Like I said Chris I made some very broad generalizations and this subject is worthy of a monograph. Maybe you could start putting something together? V/r Shawn


----------



## oskisan (Jul 25, 2018)

slick said:


> I currently have 30 original paint shelbys in all different years and models. Mens and womens, from 1936-1951. I have over 2k photos saved of all different shelbys. Every time a Shelby pops up anywhere, I save the photos and details. As far as the big tank differences... only some of the facts here hold true from what I have studied. As per all bicycle manufacturers, anything option wise can be sold. Just like a car from the days of these great bikes. It has been disputed many times about Chrome big airflow guards being an aftermarket item and not offered from Shelby, not true. The fluted fenders have two variances, both made by wald. I have each variance, the lindell seats and seat posts.... dont get me started on all the differences. Even the airflow and arrow frames are totally different, not just in the down tube but also the steer tube and the two top tube distances. The curved braces fenders changed in 1941. Sure they look the same.... but they're not. Trust me. So as I stated, just because it's in a catalog, doesn't hold true. A drawing doesn't depict reality. Like the non existing concept airflow that people swear exists.... it was an artist's rendition of an airflow. I'll stop now before any more brains spew smoke....





Slick (AKA Chris), I know you have a great deal of knowledge with respect to these large tank shelby's and hope you can share some of the more specific details with us all. Shawn started a great thread to try and help answer some of the questions about Shelby's that are always coming up, and I'd help him out, but my knowledge is limited as I just buy these things and do not do any in depth study into all the years and nuances of each.  I think it would be really cool if you could share some of your pictures and help us better understand details on what we need to be aware of as we venture into these higher end bikes.


----------



## kreika (Jul 25, 2018)

I noticed in the ad photo R88 and R89-R90 lights looked wired and not self contained. How’d they get power to that on the front fender? External battery tube? Conduit from fender to tank?


----------



## saladshooter (Jul 25, 2018)

kreika said:


> I noticed in the ad photo R88 and R89-R90 lights looked wired and not self contained. How’d they get power to that on the front fender? External battery tube? Conduit from fender to tank?
> View attachment 843148



Hey Chris
An example of that light being used is @Robertriley "Skippy" bike. Where the battery tray is in the tank and a conduit runs to the front fender.


----------



## kreika (Jul 25, 2018)

saladshooter said:


> Hey Chris
> An example of that light being used is @Robertriley "Skippy" bike. Where the battery tray is in the tank and a conduit runs to the front fender.
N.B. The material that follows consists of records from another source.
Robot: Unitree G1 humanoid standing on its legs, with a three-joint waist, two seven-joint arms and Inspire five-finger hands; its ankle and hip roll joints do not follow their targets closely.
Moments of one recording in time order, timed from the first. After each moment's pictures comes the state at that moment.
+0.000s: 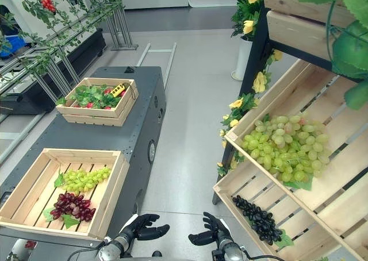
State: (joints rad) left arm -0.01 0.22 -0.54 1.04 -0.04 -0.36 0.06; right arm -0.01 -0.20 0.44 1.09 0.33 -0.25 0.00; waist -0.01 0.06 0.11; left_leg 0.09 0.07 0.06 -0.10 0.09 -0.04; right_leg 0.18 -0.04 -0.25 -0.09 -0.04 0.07
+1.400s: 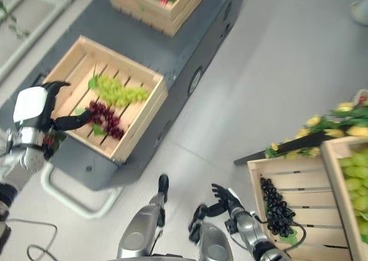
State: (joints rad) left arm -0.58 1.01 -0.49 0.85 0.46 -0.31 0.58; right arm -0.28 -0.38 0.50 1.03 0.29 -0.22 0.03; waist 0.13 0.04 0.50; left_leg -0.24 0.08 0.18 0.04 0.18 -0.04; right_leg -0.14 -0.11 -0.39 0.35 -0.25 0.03
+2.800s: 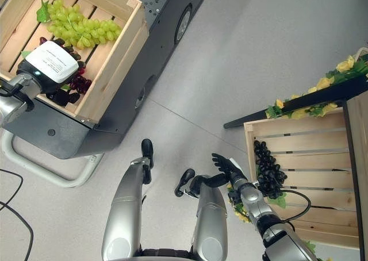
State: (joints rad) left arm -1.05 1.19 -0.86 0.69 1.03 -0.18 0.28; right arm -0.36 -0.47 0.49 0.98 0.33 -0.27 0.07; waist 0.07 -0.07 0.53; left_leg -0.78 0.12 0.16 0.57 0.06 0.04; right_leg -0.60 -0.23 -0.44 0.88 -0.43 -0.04
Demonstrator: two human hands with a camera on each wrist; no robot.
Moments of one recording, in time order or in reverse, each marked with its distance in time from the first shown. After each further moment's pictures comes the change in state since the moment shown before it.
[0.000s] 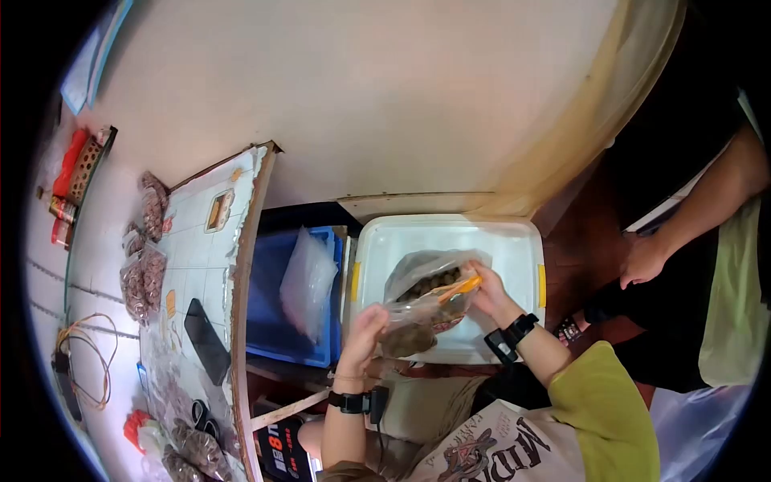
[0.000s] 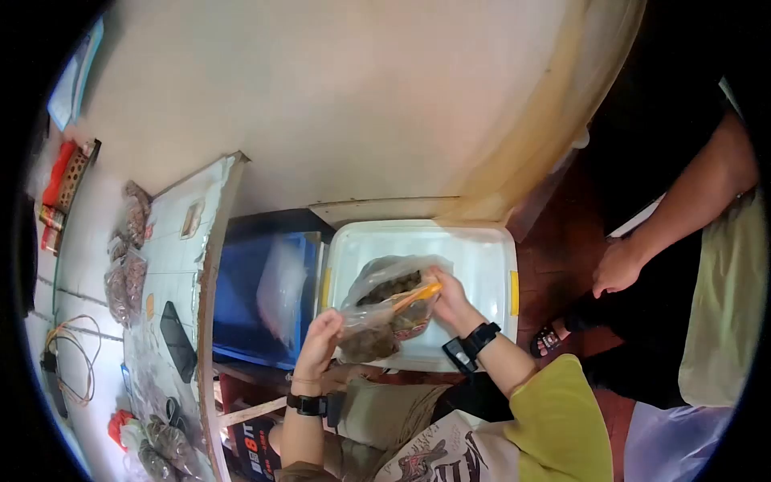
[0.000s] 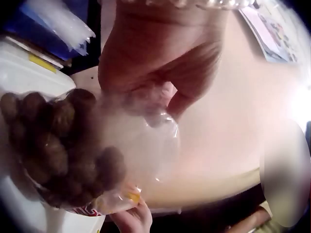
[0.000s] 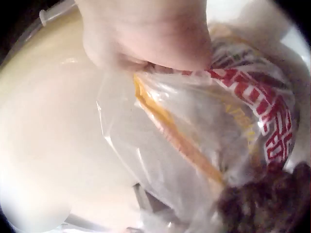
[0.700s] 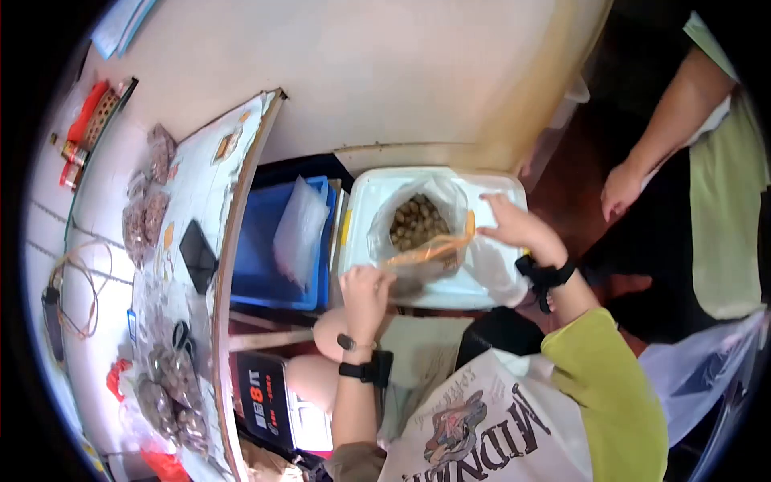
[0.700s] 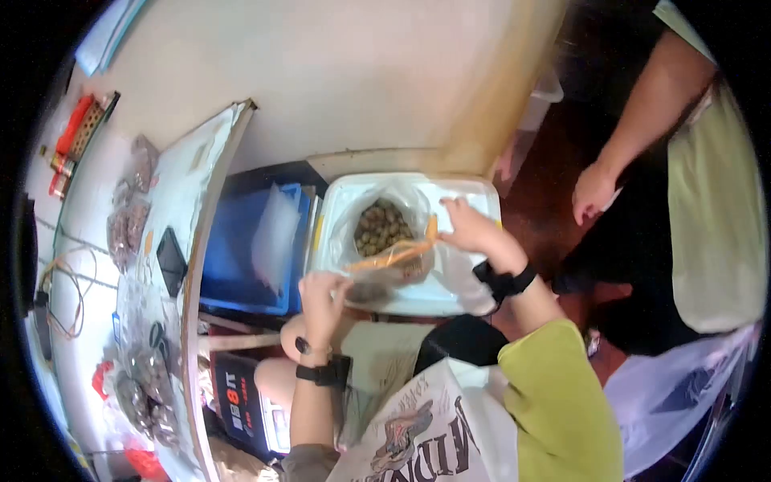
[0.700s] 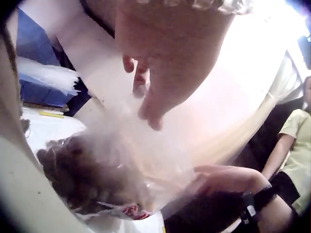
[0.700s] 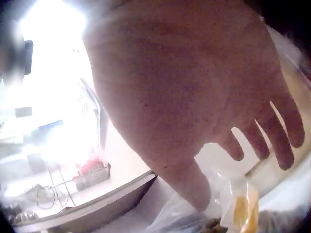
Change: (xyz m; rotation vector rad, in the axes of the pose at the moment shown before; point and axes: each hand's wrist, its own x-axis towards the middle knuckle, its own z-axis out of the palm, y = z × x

Thanks Chad! The lights depicted were in a no nose ad? Just curious if they ran the conduit on these bikes also?


----------



## Freqman1 (Jul 25, 2018)

kreika said:


> Thanks Chad! The lights depicted were in a no nose ad? Just curious if they ran the conduit on these bikes also?




That was not a "No-Nose" ad but a separate page in the '39 cat. showing Shelby components. The accompanying specifications page for the No-Nose clearly says "Self-contained, polished aluminum, torpedo shaped" as I stated above. Has Chris @slick started writing a monograph yet? V/r Shawn


----------



## kreika (Jul 25, 2018)

Freqman1 said:


> That was not a "No-Nose" ad but a separate page in the '39 cat. showing Shelby components. The accompanying specifications page for the No-Nose clearly says "Self-contained, polished aluminum, torpedo shaped" as I stated above. Has Chris @slick started writing a monograph yet? V/r Shawn




Thanks for the clarification Shawn. I saw the butt of the big tank bike.Those lights to the left and you were talking about no-noses.... but now we know.


----------



## Freqman1 (Jul 25, 2018)

kreika said:


> Thanks for the clarification Shawn. I saw the butt of the big tank bike.Those lights to the left and you were talking about no-noses.... but now we know.




I probably should have blocked that out to avoid confusion. That is actually a Speedline and they just show where the components go. Like I said though these components are not all necessarily for big tanks. I'm already behind on two other writing projects and am about to start my masters thesis for my third and final masters program or else I'd probably start putting something together. V/r Shawn


----------



## kreika (Jul 25, 2018)

Freqman1 said:


> I probably should have blocked that out to avoid confusion. That is actually a Speedline and they just show where the components go. Like I said though these components are not all necessarily for big tanks. I'm already behind on two other writing projects and am about to start my masters thesis for my third and final masters program or else I'd probably start putting something together. V/r Shawn




All in good time and thank you for the time and effort!


----------



## slick (Jul 26, 2018)

Freqman1 said:


> That was not a "No-Nose" ad but a separate page in the '39 cat. showing Shelby components. The accompanying specifications page for the No-Nose clearly says "Self-contained, polished aluminum, torpedo shaped" as I stated above. Has Chris @slick started writing a monograph yet? V/r Shawn




Unfortunately I work 80 hours a week on projects for my daily job and my own shop projects at nights and weekends. So to find time anywhere else is damn near non existant. Hence the fact I'm not on here much anymore, BUT, I constantly answer Shelby questions on FB (which has a much broader array of bikes popping up than on here) for numerous people who aren't on here as well as other pm's I receive on here asking for info. But as a thread.... that would be an encyclopedia of writing and typing that my overworked fingers won't appreciate typing, talking is easier and much less effort. 

Anyone can feel free to pm me questions or call me about their specific shelby that I can fill them in on info wise.


----------



## Freqman1 (Jul 26, 2018)

Maybe I need to add this one to my list of things to do then! I'll shoot for early next year. In the meantime I'll start gathering info. V/r Shawn


----------